Oups. Je ne m’excuserai pas d’avoir passé la soirée la plus intense de ma vie sur bien des aspects, mais sa voix est teintée de reproches, et l’avis de Zoé compte pour moi. Seulement, je n’ai aucune idée de la source de ses réticences… Je croise les bras devant ma poitrine, l’air résigné, en attendant ma réponse.

— Très bien. Je veux tout savoir de cette soirée, Pi, ne va pas croire que ça ne m’intéresse pas.

J’ouvre de grands yeux, hébétée.

— Je croyais que ça ne t’allait pas du tout, articulé-je, complètement abasourdie.

Zoé hausse les épaules, et me voilà tout à fait confuse.

— Bien sûr que si. Putain, Pia, je vous regarde grandir depuis dix ans, ça allait forcément arriver au bout d’un moment.

Je me sens soudainement si soulagée que mes épaules se détendent instantanément. Ce n’est qu’une partie de la réponse, mais elle est si importante à mes yeux. Toutefois… Il manque encore quelque chose.

— Alors… Pourquoi ?

Mon ton inquiet suffit, je n’ai pas besoin d’en rajouter pour qu’elle sache de quoi je parle. Et puis, je ne sais toujours pas ce que signifient les mots qu’elle a envoyés à Zek. Si lui non plus paraissait ne pas être au courant, alors, de quoi s’agit-il ?

— Viens, on va se poser sur les marches.

Le petit escalier qui mène à la tiny house en a vu passer, des discussions, sous le ciel étoilé et dans l’air chaud de nos étés. Des éclats de rire, quelques pleurs, aussi. Je ne suis pas sûre de vouloir savoir comment celle-ci va se terminer, au moment où Zoé sort une cigarette et un briquet depuis le petit tiroir de son meuble d’entrée. Ça n’augure rien de bon.

— J’aurais préféré que ce soit Zek qui t’en parle, mais je suis pas sûre que tu repartes sans connaître toute l’histoire, maintenant, murmure-t-elle.

La fumée s’épaissit autour de nous, et je n’ose rien dire.

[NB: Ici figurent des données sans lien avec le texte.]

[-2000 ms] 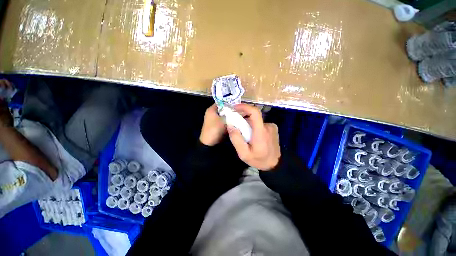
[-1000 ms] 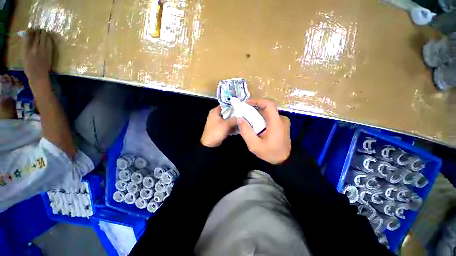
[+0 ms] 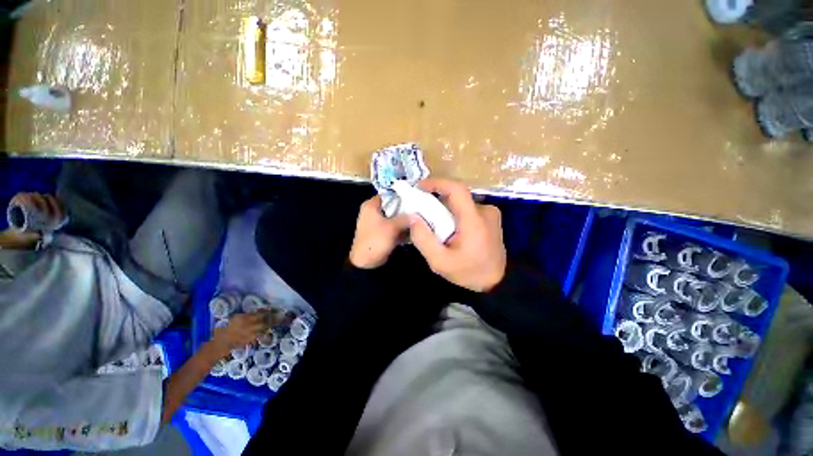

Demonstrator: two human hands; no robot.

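Note:
A white-grey molded housing is held at the bench's front edge, its open rim facing up. My left hand is closed around its lower part, which is mostly hidden by the fingers. My right hand grips a smooth white squeeze bottle. The bottle is tilted, with its nozzle end at the housing's open rim. Whether anything comes out of the nozzle cannot be told.
The bench holds a yellow item, a white bottle at left and standing housings at right. A coworker's hand reaches into the left blue crate. The right blue crate holds rows of housings.
The coworker's hand has left the bench and is in the left crate; a white bottle now lies at the bench's left. My hands keep their hold, with the bottle nozzle still at the housing.

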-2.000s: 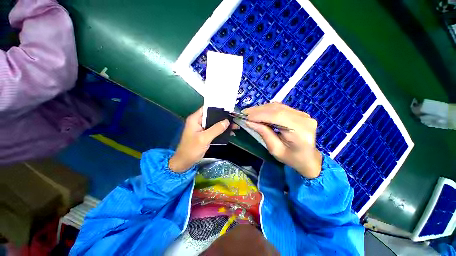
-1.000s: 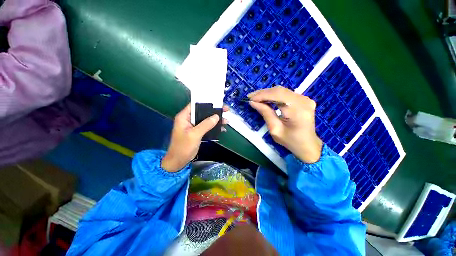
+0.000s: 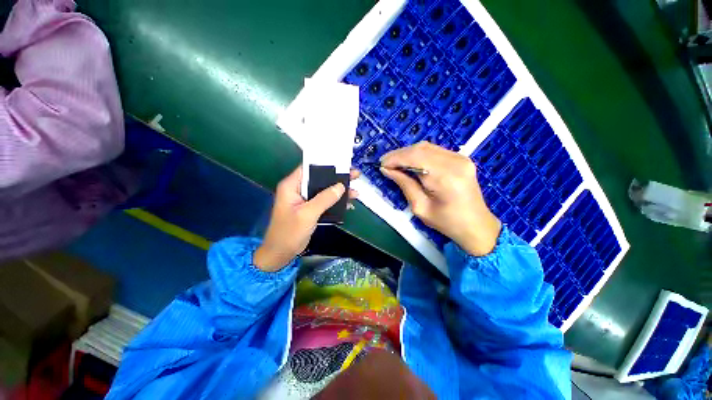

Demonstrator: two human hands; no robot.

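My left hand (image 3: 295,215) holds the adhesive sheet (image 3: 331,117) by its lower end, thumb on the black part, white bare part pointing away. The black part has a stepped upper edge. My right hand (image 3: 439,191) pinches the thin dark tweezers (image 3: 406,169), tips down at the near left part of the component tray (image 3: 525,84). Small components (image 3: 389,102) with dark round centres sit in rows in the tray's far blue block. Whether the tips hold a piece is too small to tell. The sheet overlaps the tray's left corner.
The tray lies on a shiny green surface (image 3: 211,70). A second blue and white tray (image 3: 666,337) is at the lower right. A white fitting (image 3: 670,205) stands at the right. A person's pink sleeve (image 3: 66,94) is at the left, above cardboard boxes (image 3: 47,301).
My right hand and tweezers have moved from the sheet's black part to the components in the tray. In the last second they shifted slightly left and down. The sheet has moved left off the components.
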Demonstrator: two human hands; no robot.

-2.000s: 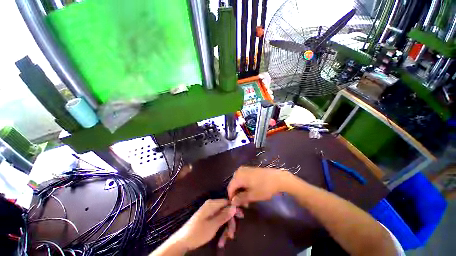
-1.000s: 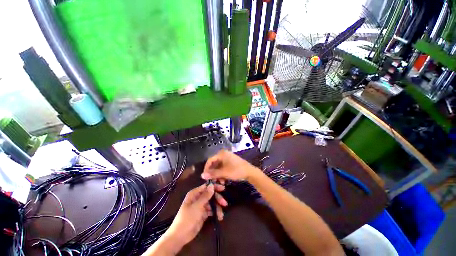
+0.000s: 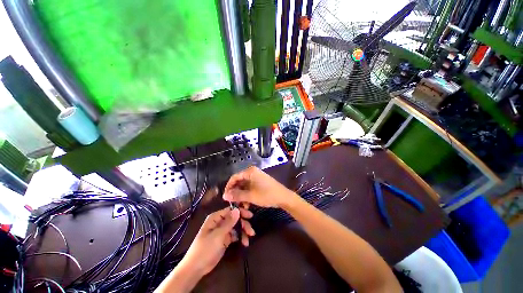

Quoique je doive savoir, c’est maintenant à Zoé de me le livrer.

— Je vais commencer par balancer le pire, Pi, m’en veux pas, mais c’est que j’arriverais pas à te raconter le reste si je te dis pas ça en premier…

Elle est méconnaissable. Où est passée ma meilleure amie, à l’aise en toutes circonstances, franche et trop pleine d’assurance ? J’ai l’impression qu’elle ne sait plus où se mettre, et entre ça et sa troisième clope de l’année qui se consume sous mes yeux, celles qu’elle ne fume qu’en cas de stress intense et avéré, je commence à flipper.

— Raconte, grommelé-je sans parvenir à formuler une réponse plus complète.

— Jules n’a jamais eu l’intention de te quitter.